En cuanto a la amistad, ella se traduce en múltiples vínculos, que podría
simbolizarse casi en el hecho de que Björnson fuese padrino de Sigurd Ibsen y de que
éste desposara a Bergliot Björnson, hija de su padrino. Sin duda, la amistad también se
hizo presente en las prolongadas tertulias de Cristianía, en los múltiples encuentros
europeos, aún en las ácidas discusiones que sostuvieron, en la misma ruptura de más de
diez años y, por cierto, en la reconciliación que luego sobrevino.
“Pero así como Ibsen fue duro, misántropo e intransigente —nos dirá D’Amico—,
así se nos aparece su amigo sereno, conciliador, comunicativo y persuasivo.” Y si
ambos, en cierto modo, conciben el arte como medio de propaganda moral, las
direcciones a que un apunta el sentido de sus obras difieren bastante.

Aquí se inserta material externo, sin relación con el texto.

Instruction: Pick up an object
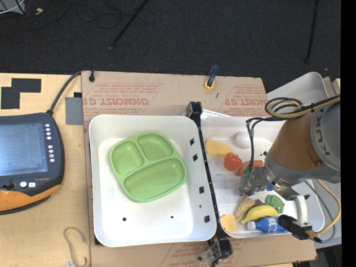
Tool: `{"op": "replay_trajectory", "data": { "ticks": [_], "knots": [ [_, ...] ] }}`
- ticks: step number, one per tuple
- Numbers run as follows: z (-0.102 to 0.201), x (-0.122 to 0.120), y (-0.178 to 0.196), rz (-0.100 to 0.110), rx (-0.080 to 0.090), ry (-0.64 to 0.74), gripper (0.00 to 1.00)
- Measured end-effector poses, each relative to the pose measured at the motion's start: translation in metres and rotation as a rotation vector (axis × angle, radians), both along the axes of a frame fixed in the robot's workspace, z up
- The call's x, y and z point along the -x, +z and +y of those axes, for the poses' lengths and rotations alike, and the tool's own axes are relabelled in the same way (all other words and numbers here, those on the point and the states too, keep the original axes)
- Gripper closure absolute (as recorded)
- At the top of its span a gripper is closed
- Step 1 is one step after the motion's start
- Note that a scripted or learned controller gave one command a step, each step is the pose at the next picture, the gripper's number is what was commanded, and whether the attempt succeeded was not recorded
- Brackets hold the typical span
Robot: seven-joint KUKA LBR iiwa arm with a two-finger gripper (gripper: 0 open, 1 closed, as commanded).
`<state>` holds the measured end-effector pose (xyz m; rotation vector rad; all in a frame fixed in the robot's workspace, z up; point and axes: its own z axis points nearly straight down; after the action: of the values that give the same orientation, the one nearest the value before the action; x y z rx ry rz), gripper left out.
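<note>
Near edge of right bin: a blue-and-white bottle lies on its side against the front wall, with a flat yellow disc in the front left corner.
Just behind them: a toy banana lies touching the bottle, a tan piece leans at its left end, and a green piece sits at its right end.
Gripper: low over the middle of the right bin, just behind the tan piece and the banana. Whether it is apart or together cannot be told from this angle, and nothing can be seen held in it.
Pickable things farther back: a red toy lies just beside the gripper on its left. A yellow toy lies behind that, near the divider. A white egg rests towards the back wall.
Right bin: shallow and white, and all the toys lie in it.
Arm: grey with an orange band, reaching in from the right over the bin's right half.
Left bin: white, touching the right bin along a black divider, and holding a green divided plate tilted slightly off square.
Under both bins: a cardboard sheet with red print, and a blue-and-yellow clamp on its far edge.
Far left of bench: a handheld screen unit with an orange base, well apart from the bins.
</note>
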<state>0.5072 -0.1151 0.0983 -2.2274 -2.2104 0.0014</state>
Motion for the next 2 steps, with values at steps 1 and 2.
{"op": "replay_trajectory", "data": {
  "ticks": [1,2],
  "knots": [
    [-0.008,0.001,0.045,-0.004,0.002,0.0,1.0],
    [-0.012,-0.007,0.09,-0.005,0.002,0.007,1.0]
  ]
}}
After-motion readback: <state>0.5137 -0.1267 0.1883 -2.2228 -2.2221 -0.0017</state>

Una sincera
bondad puritana mezclada su exaltado democraticismo hicieron de Björnson un hombre
amado por su pueblo: mientras que, respetándolo, y aún cuando lo reverenciaran, los
noruegos nunca aceptaron de igual manera a Ibsen, individualista desdeñoso de la
“plebe”. Otro aspecto complementario de la relación entre ambos escritores surge de la
nutrida correspondencia que intercambian. Desde luego, ella tiene importancia para
precisar la concepción teatral de uno y de otro. Léanse si no estos párrafos de una carta
de Ibsen, fechada en Roma de 9 de diciembre de 1867, a raíz de una crítica adversa de
Clemens Petersen: “A pesar de todo, me felicito de la injusticia que se me ha hecho. Veo
en ella un efecto de la intervención divina. La indignación aumenta mis fuerzas. Si
quieren guerra, la tendrán. Nada perderé con ello si realmente soy poeta. Mi propósito
es hacerme fotógrafo. Haré desfilar ante mi objetivo a los contemporáneos en el seno de
su madre, ni un pensamiento, ni una intención fugitiva oculta detrás de la palabra cada
vez que me halle en presencia de un alma que merezca la reproducción ”. (Clemencia
Jacquinet, Ibsen y su obra, págs.. 71-72).